Feb 19, 2021, 11 tweets

Core to my analysis of power has been -- since about 1998 -- that power is rooted in a cognitive strategy of disengagement (walls, borders, static systems, tradition, etc), whereas freedom is about engagement (networking, vigilance, reflection, empathy, etc).

I discuss this briefly in my piece Two Definitions Of Power (which got reposted in 2009 during a website change, but was first posted in the early 00s) while addressing and rejecting attempts to use "power" with positive valences or other definitions.

humaniterations.net/2009/11/13/two…

This core analytic dichotomy between engagement and disengagement cuts through all my work. It was initially a troubling tension with my involvement in the counter-globalization movement. Eventually it won out in the consent v agency framework debate and became positive freedom.

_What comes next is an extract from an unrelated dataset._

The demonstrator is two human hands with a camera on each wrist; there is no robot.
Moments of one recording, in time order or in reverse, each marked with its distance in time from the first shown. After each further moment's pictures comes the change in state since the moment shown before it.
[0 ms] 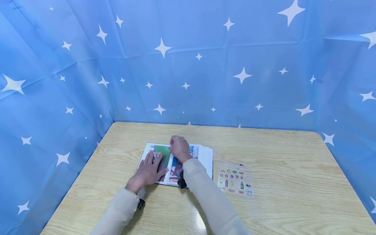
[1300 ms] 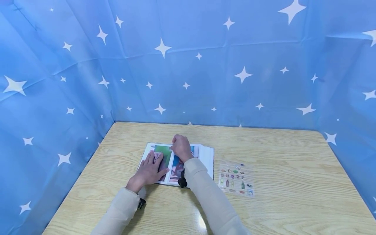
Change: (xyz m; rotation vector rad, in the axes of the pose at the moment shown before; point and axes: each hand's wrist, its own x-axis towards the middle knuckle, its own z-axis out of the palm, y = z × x) left_hand 0.000 0.002 -0.002 -0.001 -0.023 -0.009; right_hand 0.005 0.008 0.004 0.108 0.026 0.063
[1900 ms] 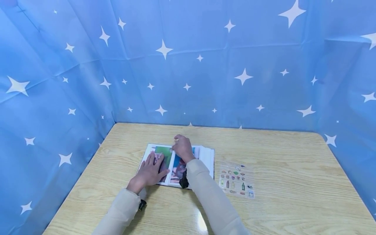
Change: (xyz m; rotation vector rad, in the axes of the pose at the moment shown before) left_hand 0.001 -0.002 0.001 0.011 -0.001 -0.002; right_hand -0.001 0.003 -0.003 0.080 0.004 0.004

(Basically I got hung up on "how do we ever get consent to the act of communication of consent," worried all language was immoral and put myself in solitary for a long while before coming to the agency consequentialist framework and extensively checking that it worked.)

Broadly speaking in this dichotomy there's entropy (entangling of disparate systems) and attempts to resist it.

The former involves rationality, self-reflection, model building, etc but also empathy, dissolution of individual identity to wider circle of care, etc.

The latter tendency in contrast fights against entanglement by trying to create and preserve simplistic isolated or static patterns. This is necessary to hold up the arbitrariness of a strong apriori individual self (rather than just a reflective awareness of contingent self).

The construction of nations, borders, identities, groups, formalized systems, etc often all try to violently strip away and impede emergent complex entanglements. It's a reactionary fight against the future, against time, to (establish and) preserve.

The "reactionary" politics that emerged in fear of radical social change with the french revolution is named doubly well because in its war against the uncontrollable complexity of entanglement, of future development, it has to retreat to *reactive* impulse and instinct.

It has to stop the feedback loop of *engagement* because engagement drives radicalism, so it has to segfault one's cognitive processes into habits, traditions, instincts, unexamined happenstance desire, etc.

The reflective -- *integrative* -- process has to be stopped.

In this way those who see "freedom" or the "wild" in returning to instinct and unexamined default desire are not in fact embracing anything like freedom, they're embracing the cold death of dis-integration, killing the integrative spiral that is reflective consciousness.

The anarchist approach must be to emphasize -- to accelerate -- the weaving together of the world. True freedom is not isolation and stasis -- causal remove -- but the blossoming possibility, complexity, *options* enabled by choosing engagement and integration.